→ **Directions**
Wherever the word "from" occurs in the listing below, copy that whole line.
Data: Begin
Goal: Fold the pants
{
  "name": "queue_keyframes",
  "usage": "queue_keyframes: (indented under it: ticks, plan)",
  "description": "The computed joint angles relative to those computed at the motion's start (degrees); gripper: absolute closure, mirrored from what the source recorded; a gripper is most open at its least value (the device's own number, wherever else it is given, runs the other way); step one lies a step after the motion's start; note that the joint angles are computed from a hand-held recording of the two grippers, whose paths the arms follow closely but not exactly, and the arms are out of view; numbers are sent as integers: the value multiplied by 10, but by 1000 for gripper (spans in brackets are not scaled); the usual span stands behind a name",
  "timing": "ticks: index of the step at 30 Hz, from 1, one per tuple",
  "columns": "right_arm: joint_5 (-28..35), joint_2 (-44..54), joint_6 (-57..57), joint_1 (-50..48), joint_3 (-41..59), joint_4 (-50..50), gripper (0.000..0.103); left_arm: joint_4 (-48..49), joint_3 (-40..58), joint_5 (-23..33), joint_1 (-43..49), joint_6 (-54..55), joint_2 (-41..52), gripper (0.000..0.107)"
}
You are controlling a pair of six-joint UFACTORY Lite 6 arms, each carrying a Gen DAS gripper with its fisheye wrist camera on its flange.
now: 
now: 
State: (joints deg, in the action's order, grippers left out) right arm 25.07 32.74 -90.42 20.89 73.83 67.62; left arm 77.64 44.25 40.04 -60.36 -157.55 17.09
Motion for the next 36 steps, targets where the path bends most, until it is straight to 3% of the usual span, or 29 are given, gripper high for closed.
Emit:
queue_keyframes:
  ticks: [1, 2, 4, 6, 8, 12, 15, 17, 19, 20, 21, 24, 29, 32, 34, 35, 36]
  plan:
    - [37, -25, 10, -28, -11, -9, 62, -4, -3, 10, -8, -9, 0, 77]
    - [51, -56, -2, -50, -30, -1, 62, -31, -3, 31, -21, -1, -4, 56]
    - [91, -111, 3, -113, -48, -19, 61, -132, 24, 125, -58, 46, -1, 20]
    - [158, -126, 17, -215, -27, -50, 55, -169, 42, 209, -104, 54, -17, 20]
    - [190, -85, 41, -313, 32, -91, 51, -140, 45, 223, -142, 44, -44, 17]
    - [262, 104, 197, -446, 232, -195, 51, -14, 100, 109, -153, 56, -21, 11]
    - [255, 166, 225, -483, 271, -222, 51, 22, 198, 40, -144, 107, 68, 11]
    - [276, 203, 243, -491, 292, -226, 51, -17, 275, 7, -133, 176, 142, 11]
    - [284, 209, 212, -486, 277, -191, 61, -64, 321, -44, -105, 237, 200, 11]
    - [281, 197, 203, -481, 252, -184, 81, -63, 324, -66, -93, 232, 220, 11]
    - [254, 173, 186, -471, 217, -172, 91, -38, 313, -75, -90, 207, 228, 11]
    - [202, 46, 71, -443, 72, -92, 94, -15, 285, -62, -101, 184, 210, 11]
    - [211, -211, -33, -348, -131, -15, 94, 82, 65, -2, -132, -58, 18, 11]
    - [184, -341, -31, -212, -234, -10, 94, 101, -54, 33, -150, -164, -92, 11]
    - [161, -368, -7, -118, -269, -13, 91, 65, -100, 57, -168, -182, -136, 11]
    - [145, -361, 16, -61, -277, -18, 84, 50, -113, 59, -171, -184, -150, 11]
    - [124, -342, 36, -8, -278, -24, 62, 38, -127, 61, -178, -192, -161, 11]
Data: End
→ **Final answer**
  "description": "The computed joint angles relative to those computed at the motion's start (degrees); gripper: absolute closure, mirrored from what the source recorded; a gripper is most open at its least value (the device's own number, wherever else it is given, runs the other way); step one lies a step after the motion's start; note that the joint angles are computed from a hand-held recording of the two grippers, whose paths the arms follow closely but not exactly, and the arms are out of view; numbers are sent as integers: the value multiplied by 10, but by 1000 for gripper (spans in brackets are not scaled); the usual span stands behind a name",
  "timing": "ticks: index of the step at 30 Hz, from 1, one per tuple",

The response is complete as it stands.